Is it possible in some way to filter let's say such an array of object arrays:

[[{id: 1}, {id: 2}, {id: 3}], [{id:6}, {id: 2}], [{id: 2}, {id: 1}, {id: 9}, {id: 3}]]

To get array of objects which all arrays have the same property (id), so in this case it output will be:

[{id: 2}] // becasue this id is the same in all three subarrays

I've only try intersectionBy from loadash but it seems to work in completely other way :/

Answer 1

I would take one array (it's enough to take one because if the property is not there its already not common), in this example I'm taking the first one but probably more efficient will be picking the shortest one.

iterate over the array and check for each object if its common to all other arrays.

 const arr = [[{id: 1}, {id: 2}, {id: 3}], [{id:6}, {id: 2}], [{id: 2}, {id: 1}, {id: 9}, {id: 3}]]; let firstArray = arr.shift(); const result = firstArray.reduce((common, item)=>{ if (arr.every(inner => inner.some(_item => _item.id === item.id))) { common.push(item); } return common; },[]) console.log(result);

Answer 2

Using Ramda :

const input = [[{id: 1}, {id: 2}, {id: 3}], [{id:6}, {id: 2}], [{id: 2}, {id: 1}, {id: 9}, {id: 3}]];
R.intersection(...input);

Answer 3

You can use array reduce , forEach , findIndex and sort to get the most common object. In first inside the reduce callback use forEach to iterate each of the child array and then use findIndex to find if in accumulator array , there exist an object with same id. If it does not exist create a new object with key id & occurrence . If it exist then increase the value of occurrence. This will give the most common id , even if an id is not present in few child array

 let data = [ [{id: 1}, {id: 2}, { id: 3}], [{id: 6}, {id: 2}], [{id: 2}, {id: 1}, {id: 9}, { id: 3}] ]; let obj = data.reduce((acc, curr) => { curr.forEach((item) => { let getInd = acc.findIndex((elem) => { return elem.id === item.id }); if (getInd === -1) { acc.push({ id: item.id, occurence: 1 }) } else { acc[getInd].occurence += 1; } }) return acc; }, []).sort((a, b) => { return b.occurence - a.occurence; }); console.log(obj[0])

Answer 4

 var arr = [
   [{id: 1}, {id: 2}, {id: 3}], 
   [{id:6}, {id: 2}], 
   [{id: 2}, {id: 1}, {id: 9}, {id: 3}]
 ]
 var obj = {};
 var arrLength = arr.length;

 arr.forEach((val,index) => {
  val.forEach((item) =>{
    if(index == 0){
        if(!obj.hasOwnProperty(item.id)){
            obj[item.id] = 1;
        }
    }else{
        if(obj.hasOwnProperty(item.id)){
            obj[item.id] = obj[item.id] + 1;
        }else{
           return;
        }
      }
   });
});

var output = [];

for (const property in obj) {
 if(obj[property] == arrLength){
   output.push({
      id: property
   })
 }
}

console.log(output);

Answer 5

My approach is similar to that of naortor, but with an attempt to be more generic.

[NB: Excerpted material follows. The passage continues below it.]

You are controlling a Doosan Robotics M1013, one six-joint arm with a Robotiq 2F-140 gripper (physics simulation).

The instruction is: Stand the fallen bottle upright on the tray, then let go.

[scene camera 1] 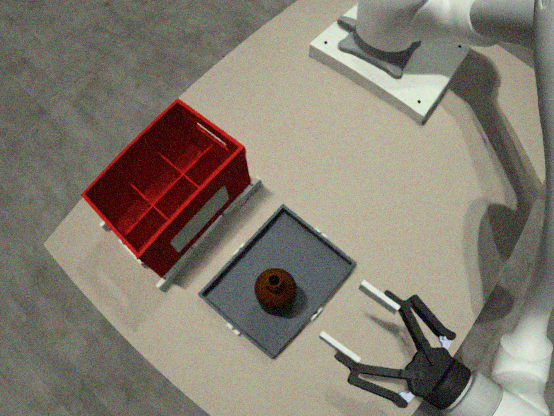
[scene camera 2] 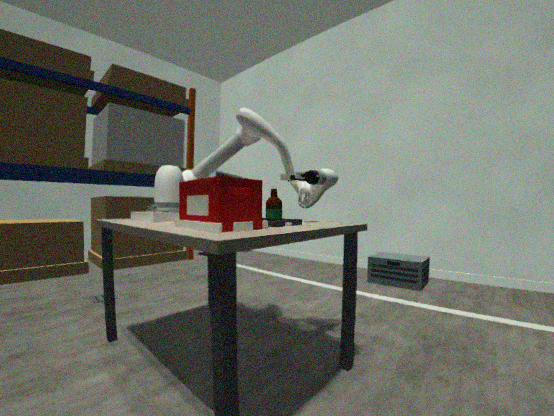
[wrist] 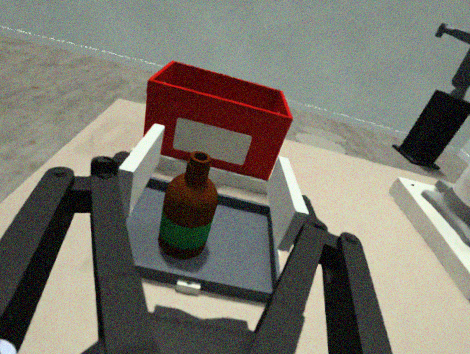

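Where they show: gripper, fingertip midpoint: [scene camera 1: 341, 309] [scene camera 2: 287, 176] [wrist: 218, 158]; arm's base, origin of the base link: [scene camera 1: 380, 44] [scene camera 2: 167, 212] [wrist: 467, 221].
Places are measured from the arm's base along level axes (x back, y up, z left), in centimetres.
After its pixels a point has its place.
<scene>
The brown bottle [scene camera 1: 275, 292] @[z 12.3, x -69.5, y 9.0 cm] [scene camera 2: 273, 204] @[z 8.2, x -70.3, y 4.5 cm] [wrist: 189, 205] @[z 14.6, x -68.7, y 6.1 cm] with a green band stands upright on the grey tray [scene camera 1: 300, 240] @[z 8.9, x -55.9, y -4.0 cm] [scene camera 2: 294, 221] @[z 12.1, x -78.6, y -2.7 cm] [wrist: 242, 250] @[z 12.1, x -58.5, y -4.0 cm]. In scene camera 1 it is seen from above, in the tray's lower half, with its mouth facing up. My gripper [scene camera 1: 342, 309] @[z 23.0, x -68.1, y 18.4 cm] [scene camera 2: 285, 177] @[z 23.0, x -68.1, y 18.4 cm] [wrist: 218, 158] @[z 23.0, x -68.1, y 18.4 cm] is open and empty. Its white finger pads are apart, and in scene camera 1 they show to the right of the tray, clear of the bottle. In scene camera 2 the gripper is above the tabletop, to the right of the bottle and a little higher than its top.
A red divided bin [scene camera 1: 192, 210] @[z -7.9, x -65.3, y 9.6 cm] [scene camera 2: 240, 200] @[z -19.5, x -77.0, y 5.6 cm] [wrist: 210, 112] @[z -8.1, x -66.4, y 9.9 cm] stands on a pale base beyond the tray from the gripper. The white mounting plate [scene camera 1: 370, 85] @[z 3.4, x -13.6, y -2.0 cm] [wrist: 425, 220] @[z 0.5, x -13.3, y -1.2 cm] of the arm is on the same table [scene camera 1: 320, 150] @[z 1.7, x -35.6, y -4.5 cm] [scene camera 2: 150, 229] @[z -37.1, x -50.3, y -4.6 cm]. Shelving with boxes stands behind.
</scene>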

 const intersection = (pred) => (as, bs) => as .filter (a => bs .some (b => pred (a, b))) const intersectionAll = (pred) => (xs) => xs.length ? xs .reduce (intersection (pred)) : [] const input = [[{id: 1}, {id: 2}, {id: 3}], [{id:6}, {id: 2}], [{id: 2}, {id: 1}, {id: 9}, {id: 3}]] const eqIds = (a, b) => a .id == b .id console .log ( intersectionAll (eqIds) (input) )

 .as-console-wrapper {min-height: 100% !important}

This version requires you to say how you identify two equal values. (We will check that they have the same id, but any binary predicate function is allowed.) This function is passed to intersection which returns a function that takes two arrays and finds all the element in common between those two. intersectionAll wraps this behavior up, folding intersection over an array of arrays.

This breakdown is useful, as intersection is a useful function on its own too. And abstracting out the id check into a function you need to supply means these functions are much more generic.